### WHAT YOU HAVE TO DO
The task for the listing below is to write out exactly the lines starting at the one containing "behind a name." and ending at the one containing "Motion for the", both included. Pictures are to be omitted.

### DATASET EXTRACT
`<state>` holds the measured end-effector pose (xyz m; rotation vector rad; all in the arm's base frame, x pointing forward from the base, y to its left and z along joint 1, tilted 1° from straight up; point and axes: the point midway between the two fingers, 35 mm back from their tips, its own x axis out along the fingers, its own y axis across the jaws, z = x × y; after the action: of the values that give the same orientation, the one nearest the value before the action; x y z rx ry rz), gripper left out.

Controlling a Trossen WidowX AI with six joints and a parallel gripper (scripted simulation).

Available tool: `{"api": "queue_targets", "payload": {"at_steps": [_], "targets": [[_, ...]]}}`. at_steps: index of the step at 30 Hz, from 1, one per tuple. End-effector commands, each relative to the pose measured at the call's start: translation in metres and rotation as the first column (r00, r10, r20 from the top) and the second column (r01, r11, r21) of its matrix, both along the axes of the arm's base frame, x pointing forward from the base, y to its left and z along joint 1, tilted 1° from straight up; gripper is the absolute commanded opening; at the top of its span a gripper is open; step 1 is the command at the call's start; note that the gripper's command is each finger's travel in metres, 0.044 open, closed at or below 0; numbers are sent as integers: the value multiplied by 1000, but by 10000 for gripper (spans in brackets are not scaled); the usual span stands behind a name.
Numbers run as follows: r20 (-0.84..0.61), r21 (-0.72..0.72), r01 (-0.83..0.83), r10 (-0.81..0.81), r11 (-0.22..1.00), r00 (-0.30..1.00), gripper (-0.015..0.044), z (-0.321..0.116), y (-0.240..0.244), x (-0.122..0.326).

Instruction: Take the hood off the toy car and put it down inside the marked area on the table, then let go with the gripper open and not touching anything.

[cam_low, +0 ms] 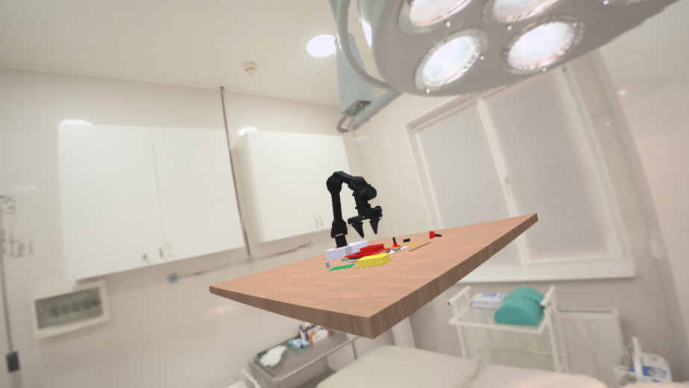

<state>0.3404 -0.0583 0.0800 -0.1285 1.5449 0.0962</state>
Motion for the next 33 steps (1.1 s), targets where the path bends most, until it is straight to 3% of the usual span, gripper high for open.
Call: {"api": "queue_targets", "payload": {"at_steps": [1,33], "targets": [[-13,-1,6,-6,1000,1000,440,-7,0,-3],[-13,-1,6,-6,1000,1000,440,-34,-1,-3]]}}
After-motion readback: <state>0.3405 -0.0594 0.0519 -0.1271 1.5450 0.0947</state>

### ANSWER BOX
Available tool: `{"api": "queue_targets", "payload": {"at_steps": [_], "targets": [[_, ...]]}}`. at_steps: index of the step at 30 Hz, from 1, one per tuple. End-effector commands, each relative to the pose measured at the call's start: translation in metres and rotation as the first column (r00, r10, r20 from the top) and the second column (r01, r11, r21) of its matrix, both along the axes of the arm's base frame, x pointing forward from the base, y to its left and z along joint 1, tilted 1° from straight up; gripper is the absolute commanded opening; at the top of its span a gripper is open; step 1 is the command at the call's start; note that the gripper's command is each finger's travel in metres, 0.044 open, closed at or below 0; numbers are sent as integers: the value multiplied by 1000, but by 10000 for gripper (spans in brackets are not scaled); the usual span stands behind a name.
Numbers run as follows: r20 (-0.84..0.61), r21 (-0.72..0.72), r01 (-0.83..0.83), r10 (-0.81..0.81), r11 (-0.22..1.00), r00 (-0.30..1.00), gripper (-0.015..0.044), z (-0.321..0.116), y (-0.240..0.244), x (-0.122..0.326).

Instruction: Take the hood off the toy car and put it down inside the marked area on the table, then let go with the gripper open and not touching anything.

[cam_low, +0 ms] 

<state>0.3404 -0.0583 0.0800 -0.1285 1.5449 0.0962</state>
Motion for the next 33 steps (1.1 s), targets where the path bends most, until it is straight to 3% of the usual span, gripper high for open.

A complete answer has now been given to the exercise.